▸ TASK REQUIREMENTS
Scan the records beneath this line for the line holding "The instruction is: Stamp" and the line holding "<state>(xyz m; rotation", then transcribe exactly those two and all lines between.

▸ THE DATA
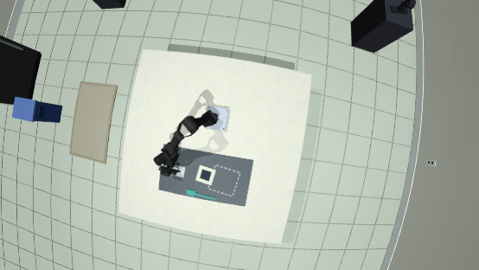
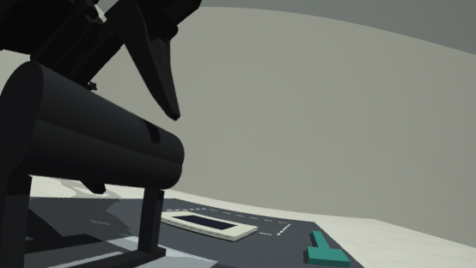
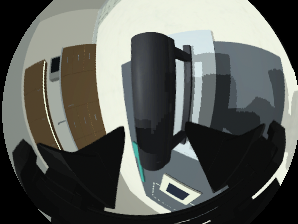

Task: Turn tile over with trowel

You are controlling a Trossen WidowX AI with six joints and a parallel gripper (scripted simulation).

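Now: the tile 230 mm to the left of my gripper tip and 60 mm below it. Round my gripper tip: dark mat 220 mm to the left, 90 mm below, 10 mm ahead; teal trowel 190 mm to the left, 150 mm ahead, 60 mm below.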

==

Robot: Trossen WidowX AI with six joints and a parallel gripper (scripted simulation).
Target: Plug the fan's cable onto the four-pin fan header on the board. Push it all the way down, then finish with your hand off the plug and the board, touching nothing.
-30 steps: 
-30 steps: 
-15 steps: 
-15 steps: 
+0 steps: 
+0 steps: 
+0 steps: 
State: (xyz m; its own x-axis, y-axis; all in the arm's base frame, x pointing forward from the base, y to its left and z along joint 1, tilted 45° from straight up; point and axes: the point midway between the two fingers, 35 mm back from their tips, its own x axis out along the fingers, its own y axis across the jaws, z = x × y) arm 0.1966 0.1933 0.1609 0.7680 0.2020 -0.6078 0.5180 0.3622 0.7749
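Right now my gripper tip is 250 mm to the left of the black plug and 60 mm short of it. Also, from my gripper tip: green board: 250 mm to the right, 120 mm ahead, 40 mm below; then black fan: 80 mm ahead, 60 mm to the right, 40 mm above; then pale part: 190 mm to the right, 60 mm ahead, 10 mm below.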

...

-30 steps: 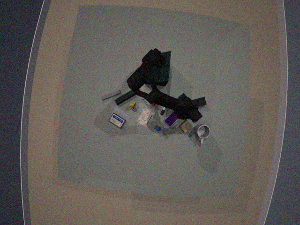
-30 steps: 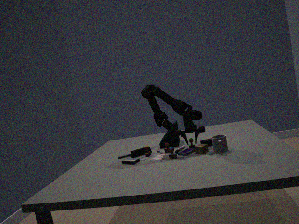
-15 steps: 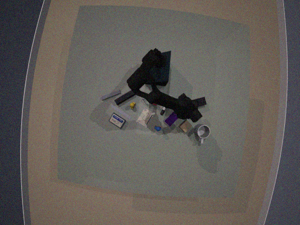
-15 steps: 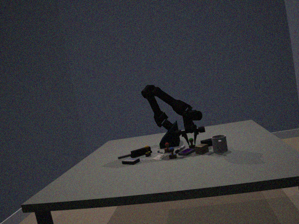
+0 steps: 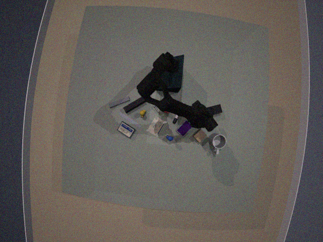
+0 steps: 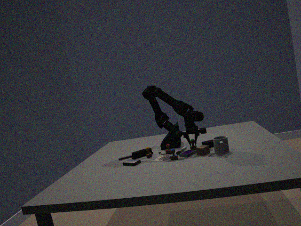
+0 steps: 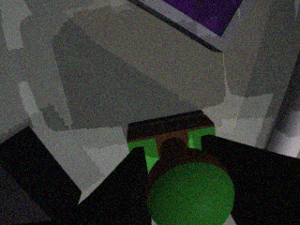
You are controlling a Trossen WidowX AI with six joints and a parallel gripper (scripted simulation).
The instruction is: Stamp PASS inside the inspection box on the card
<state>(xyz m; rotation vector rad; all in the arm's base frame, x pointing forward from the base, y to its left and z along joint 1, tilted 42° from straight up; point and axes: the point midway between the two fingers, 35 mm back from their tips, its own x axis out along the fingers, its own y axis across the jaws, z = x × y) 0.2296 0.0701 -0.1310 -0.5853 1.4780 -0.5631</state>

▸ RESPONSE TO THE TASK
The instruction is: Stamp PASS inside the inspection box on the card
<state>(xyz m; rotation vector rad; all in the arm's base frame, x pointing forward from the base, y to its left and z along joint 1, tilted 42° from straight up; point and axes: the point midway between the two fingers, 35 mm back from their tips, its own x axis out along the fingers, its own y axis across the jaws, z = x × y) 0.2296 0.0701 -0.1310 -0.5853 1.4780 -0.5631</state>

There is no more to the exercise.